**Problem to solve**
Out of the listing below, copy every line that carries the string "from".
☆ ☆ ☆ ☆ ☆ ☆ ☆
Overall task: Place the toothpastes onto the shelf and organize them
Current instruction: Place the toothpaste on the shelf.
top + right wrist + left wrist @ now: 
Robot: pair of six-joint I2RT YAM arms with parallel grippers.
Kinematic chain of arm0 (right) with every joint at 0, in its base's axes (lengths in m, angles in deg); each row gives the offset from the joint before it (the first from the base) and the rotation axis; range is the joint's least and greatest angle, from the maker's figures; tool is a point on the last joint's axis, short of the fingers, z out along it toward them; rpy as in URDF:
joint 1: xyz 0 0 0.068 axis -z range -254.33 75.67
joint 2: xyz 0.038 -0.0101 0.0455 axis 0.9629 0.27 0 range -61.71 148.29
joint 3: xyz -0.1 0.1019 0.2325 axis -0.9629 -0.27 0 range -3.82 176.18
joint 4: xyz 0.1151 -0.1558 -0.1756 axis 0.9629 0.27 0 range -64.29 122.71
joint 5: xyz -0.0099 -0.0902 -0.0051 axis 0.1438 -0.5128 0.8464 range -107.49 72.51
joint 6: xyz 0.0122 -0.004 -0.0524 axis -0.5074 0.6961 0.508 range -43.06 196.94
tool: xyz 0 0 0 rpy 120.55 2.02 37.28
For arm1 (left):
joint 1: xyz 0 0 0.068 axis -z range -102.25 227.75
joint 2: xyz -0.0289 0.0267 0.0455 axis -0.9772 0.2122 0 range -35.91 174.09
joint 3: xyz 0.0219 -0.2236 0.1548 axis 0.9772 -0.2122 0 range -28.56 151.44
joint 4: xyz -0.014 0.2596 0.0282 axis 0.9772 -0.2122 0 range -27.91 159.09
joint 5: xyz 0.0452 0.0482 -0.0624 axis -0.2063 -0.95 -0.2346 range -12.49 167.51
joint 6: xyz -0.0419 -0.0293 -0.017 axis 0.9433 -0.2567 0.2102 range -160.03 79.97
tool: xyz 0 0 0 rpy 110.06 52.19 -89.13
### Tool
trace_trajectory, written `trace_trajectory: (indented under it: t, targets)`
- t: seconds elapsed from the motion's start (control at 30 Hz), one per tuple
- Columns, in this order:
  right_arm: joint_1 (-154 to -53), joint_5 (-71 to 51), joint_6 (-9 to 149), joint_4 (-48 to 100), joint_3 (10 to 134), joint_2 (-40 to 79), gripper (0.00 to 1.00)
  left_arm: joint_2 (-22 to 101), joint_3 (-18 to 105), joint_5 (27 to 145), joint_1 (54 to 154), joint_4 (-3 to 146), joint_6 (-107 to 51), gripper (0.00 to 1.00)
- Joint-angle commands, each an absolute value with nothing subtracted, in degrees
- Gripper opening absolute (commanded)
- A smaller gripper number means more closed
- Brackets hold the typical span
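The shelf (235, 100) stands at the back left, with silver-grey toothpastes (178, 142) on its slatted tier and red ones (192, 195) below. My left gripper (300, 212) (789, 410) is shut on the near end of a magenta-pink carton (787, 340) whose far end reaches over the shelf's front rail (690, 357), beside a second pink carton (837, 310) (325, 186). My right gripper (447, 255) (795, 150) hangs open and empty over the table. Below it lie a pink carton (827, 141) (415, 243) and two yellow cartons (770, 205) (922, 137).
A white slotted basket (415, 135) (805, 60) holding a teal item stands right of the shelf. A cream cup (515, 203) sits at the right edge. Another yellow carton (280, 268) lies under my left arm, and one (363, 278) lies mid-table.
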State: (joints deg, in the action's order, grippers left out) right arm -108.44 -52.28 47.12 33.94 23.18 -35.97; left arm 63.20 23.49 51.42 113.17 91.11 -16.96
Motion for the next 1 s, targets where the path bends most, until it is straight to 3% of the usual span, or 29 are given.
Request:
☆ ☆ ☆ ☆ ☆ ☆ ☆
**Answer to this task**
Kinematic chain of arm0 (right) with every joint at 0, in its base's axes (lengths in m, angles in deg); each row gives the offset from the joint before it (the first from the base) and the rotation axis; range is the joint's least and greatest angle, from the maker's figures; tool is a point on the last joint's axis, short of the fingers, z out along it toward them; rpy as in URDF:
- t: seconds elapsed from the motion's start (control at 30 Hz), one per tuple

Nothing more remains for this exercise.